• [WHAT IS REQUIRED]
Starting at the top of the entries below, set down every line exactly, please, until you reach the line with "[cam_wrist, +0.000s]", which is included too.

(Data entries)

=-=-=

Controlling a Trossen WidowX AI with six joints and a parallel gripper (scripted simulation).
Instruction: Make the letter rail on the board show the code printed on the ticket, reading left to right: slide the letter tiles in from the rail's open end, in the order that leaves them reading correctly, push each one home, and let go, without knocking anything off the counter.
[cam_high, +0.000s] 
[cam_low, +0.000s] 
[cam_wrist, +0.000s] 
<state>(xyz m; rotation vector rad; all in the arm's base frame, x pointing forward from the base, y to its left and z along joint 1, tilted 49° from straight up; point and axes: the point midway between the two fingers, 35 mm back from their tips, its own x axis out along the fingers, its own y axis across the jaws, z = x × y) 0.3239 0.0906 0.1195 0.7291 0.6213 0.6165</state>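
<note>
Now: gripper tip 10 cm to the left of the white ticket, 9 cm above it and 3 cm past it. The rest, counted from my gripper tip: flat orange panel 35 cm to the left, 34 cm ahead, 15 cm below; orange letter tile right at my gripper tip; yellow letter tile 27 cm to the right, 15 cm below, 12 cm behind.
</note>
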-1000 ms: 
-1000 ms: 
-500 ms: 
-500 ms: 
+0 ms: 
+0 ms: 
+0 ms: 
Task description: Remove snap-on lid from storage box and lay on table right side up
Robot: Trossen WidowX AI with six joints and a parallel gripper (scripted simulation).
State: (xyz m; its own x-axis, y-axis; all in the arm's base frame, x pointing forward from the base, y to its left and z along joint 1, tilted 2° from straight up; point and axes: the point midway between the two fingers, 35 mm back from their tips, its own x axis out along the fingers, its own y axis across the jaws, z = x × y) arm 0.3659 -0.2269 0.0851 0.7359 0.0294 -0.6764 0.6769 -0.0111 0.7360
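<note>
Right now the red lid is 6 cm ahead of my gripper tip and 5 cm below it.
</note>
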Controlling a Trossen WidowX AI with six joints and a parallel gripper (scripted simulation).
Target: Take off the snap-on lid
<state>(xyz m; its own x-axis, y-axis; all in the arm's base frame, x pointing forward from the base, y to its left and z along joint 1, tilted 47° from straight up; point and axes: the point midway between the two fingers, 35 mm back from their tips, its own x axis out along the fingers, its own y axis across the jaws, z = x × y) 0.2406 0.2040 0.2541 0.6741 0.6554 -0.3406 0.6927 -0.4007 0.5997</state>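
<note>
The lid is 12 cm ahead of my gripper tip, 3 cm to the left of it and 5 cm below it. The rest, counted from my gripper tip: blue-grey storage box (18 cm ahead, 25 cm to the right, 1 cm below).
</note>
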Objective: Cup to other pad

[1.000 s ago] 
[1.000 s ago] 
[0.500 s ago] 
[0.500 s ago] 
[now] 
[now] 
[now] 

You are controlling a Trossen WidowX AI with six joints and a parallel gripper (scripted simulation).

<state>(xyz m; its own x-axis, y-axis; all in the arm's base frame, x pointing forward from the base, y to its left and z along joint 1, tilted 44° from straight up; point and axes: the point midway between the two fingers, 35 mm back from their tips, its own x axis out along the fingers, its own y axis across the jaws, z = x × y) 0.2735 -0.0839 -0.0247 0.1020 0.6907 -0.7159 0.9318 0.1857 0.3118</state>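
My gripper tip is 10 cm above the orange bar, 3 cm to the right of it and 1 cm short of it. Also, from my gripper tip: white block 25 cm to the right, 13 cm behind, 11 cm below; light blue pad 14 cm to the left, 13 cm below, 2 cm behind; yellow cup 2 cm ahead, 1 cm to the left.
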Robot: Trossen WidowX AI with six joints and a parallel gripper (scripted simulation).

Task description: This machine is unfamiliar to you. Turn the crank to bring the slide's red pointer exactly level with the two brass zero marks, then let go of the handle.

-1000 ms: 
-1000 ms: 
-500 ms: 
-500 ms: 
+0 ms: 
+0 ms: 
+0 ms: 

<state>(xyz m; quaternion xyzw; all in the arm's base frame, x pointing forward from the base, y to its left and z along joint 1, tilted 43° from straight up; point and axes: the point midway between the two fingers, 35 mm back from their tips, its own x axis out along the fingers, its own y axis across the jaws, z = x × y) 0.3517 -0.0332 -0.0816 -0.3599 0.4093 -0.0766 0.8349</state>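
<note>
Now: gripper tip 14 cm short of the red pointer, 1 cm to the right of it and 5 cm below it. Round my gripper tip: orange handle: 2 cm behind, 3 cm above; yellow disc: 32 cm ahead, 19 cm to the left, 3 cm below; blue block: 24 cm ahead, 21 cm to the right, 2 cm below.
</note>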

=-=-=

• [EXERCISE RESULT]
Controlling a Trossen WidowX AI with six joints and a parallel gripper (scripted simulation).
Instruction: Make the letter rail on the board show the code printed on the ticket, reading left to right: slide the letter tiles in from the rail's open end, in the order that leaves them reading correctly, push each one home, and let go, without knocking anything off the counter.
[cam_high, +0.000s] 
[cam_low, +0.000s] 
[cam_wrist, +0.000s] 

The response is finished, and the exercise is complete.